We've had all kinds of different opinions on what our puppy is since we picked her up. She's about 4 months right now and right around 20 pounds, adding 2-3 pounds a week. 

Her coat is shortish, but softer than most of the German Shepherds I've interacted with. Her snout seems a little shorter than a pure GSD, and her ears are extremely floppy (though pointy like a GSD). She also has a set of dew claws on her hind legs. Her tail is very long, and her ears are bent in half and never raise fully.

The vet thinks she's probably a german shepherd + great pyrenees mix (she's got the dew claws and a white stripe on the top of her snout, and on the end of her tail), but I'm thinking she looks more like a german shepherd + golden retriever mix.

Here are some random photos of her that are pretty recent. Sorry for the bad quality, my phone stinks:

https://picasaweb.google.com/snagglepants/Izzy?authuser=0&feat=directlink

You can see the stripe on her snout really well on the first photo of that album. You can also see what I mean by the ears being bent. Her underside and tail are on display in the later photos of her sprawled out and snoring like a bum.

Any ideas would be appreciated. In the end, it doesn't really matter to us, but we're pretty curious to hear what others think.


----------



## JakodaCD OA (May 14, 2000)

if she were great pyrenees I'd think she'd be alot bigger..I'd think some type of terrier cross..whatever she is , she is REALLY CUTE!


----------



## Snagglepants (Jul 18, 2011)

JakodaCD OA said:


> if she were great pyrenees I'd think she'd be alot bigger..I'd think some type of terrier cross..whatever she is , she is REALLY CUTE!

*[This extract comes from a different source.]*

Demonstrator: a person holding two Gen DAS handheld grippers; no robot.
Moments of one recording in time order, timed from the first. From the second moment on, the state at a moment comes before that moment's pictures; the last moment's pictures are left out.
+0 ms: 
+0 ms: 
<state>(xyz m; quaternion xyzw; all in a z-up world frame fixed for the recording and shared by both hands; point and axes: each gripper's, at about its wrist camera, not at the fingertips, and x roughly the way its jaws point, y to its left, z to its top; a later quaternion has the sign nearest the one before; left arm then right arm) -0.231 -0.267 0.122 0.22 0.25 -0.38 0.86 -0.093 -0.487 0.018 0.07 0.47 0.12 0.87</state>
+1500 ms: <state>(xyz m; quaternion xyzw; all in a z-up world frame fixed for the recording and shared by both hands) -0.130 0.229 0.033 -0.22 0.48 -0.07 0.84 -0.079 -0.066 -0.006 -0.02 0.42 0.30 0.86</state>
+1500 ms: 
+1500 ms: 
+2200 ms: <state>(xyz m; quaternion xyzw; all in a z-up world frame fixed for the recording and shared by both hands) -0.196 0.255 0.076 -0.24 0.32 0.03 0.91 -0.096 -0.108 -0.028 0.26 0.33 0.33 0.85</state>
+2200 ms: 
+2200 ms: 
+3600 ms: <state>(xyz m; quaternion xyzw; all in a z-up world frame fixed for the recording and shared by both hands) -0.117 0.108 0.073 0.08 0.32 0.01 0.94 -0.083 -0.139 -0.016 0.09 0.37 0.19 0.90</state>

Yeah, when we first took her to the vet just after 3 months, he was telling us she was going to get pretty massive pretty quick, but it hasn't happened so far. Thinking she'll more be in the 40-50 lbs range.

Terrier cross? I haven't heard that suggested yet. What did you see that made you think terrier?


----------



## Freestep (May 1, 2011)

I'd say terrier mix, too... and to be honest, I don't see much GSD in there, but she's cute as the dickens.


----------



## Stosh (Jun 26, 2010)

My first guess is terrier too


----------



## Snagglepants (Jul 18, 2011)

Freestep said:


> I'd say terrier mix, too... and to be honest, I don't see much GSD in there, but she's cute as the dickens.

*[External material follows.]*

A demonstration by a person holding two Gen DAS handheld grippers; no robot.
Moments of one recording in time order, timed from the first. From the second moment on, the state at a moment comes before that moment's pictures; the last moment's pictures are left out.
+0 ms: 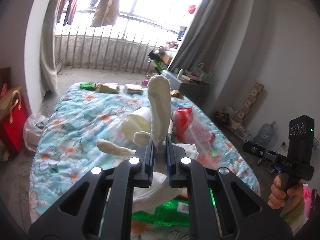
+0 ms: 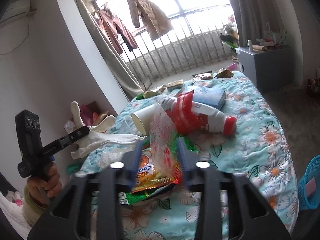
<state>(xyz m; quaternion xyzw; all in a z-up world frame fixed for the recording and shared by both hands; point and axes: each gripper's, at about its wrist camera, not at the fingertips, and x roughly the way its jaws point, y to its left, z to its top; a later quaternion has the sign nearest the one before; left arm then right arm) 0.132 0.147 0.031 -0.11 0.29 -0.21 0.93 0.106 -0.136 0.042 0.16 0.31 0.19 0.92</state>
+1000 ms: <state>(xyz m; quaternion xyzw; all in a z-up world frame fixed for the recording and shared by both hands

Any idea what kinds of terrier? What kind of traits are leading to the terrier? More curious than anything, I'm not very good at this.

Also, I was almost sure she was at least some part GSD, given her black/brown coat and the pointed (though in her case, bent/floppy) ears. Is this potentially the case, or does it look unlikely?

And just for peace of mind, none of this makes me like Izzy any less, I'd just love to know what kind of little terror we're raising


----------



## JakodaCD OA (May 14, 2000)

I think it's her face/head that reminds me of some type of terrier


----------



## Snagglepants (Jul 18, 2011)

JakodaCD OA said:


> I think it's her face/head that reminds me of some type of terrier


It's definitely not dominantly GSD. Snout isn't as pointy.

I found this Googling around that has some of the same markings as her (her eyebrows in particular): Best of Both Worlds up for Adoption! - South Florida Miniature Pinscher Play Group (Hallandale, FL) - Meetup

But that's another mix, so that doesn't help much.


----------



## Snagglepants (Jul 18, 2011)

Sorry for replying to myself, but this has some similarities in markings, ears, and even coat:

Photo: black and brown Jack Russel Terrier dog © biglama #19041997

Here's another:

Stock Photography of Little brown with black Jack Russel standing in the grass... csp6369451 - Search Stock Photos, Pictures, Images, and Photo Clip Art

Both are Black/Brown Jack Russels, which I didn't even know existed. But she's a lot taller than even the full-grown terriers at 4 months, and her bone structure is slightly different in the face and rear.


----------



## DaveRichards (Jul 18, 2011)

First thing I thought was a JRT/GSD cross.


----------



## Freestep (May 1, 2011)

She looks just like a Rat Terrier in the face, to me. Could be a mix with GSD but I'm not really seeing any GSD traits. Possibly Aussie?


----------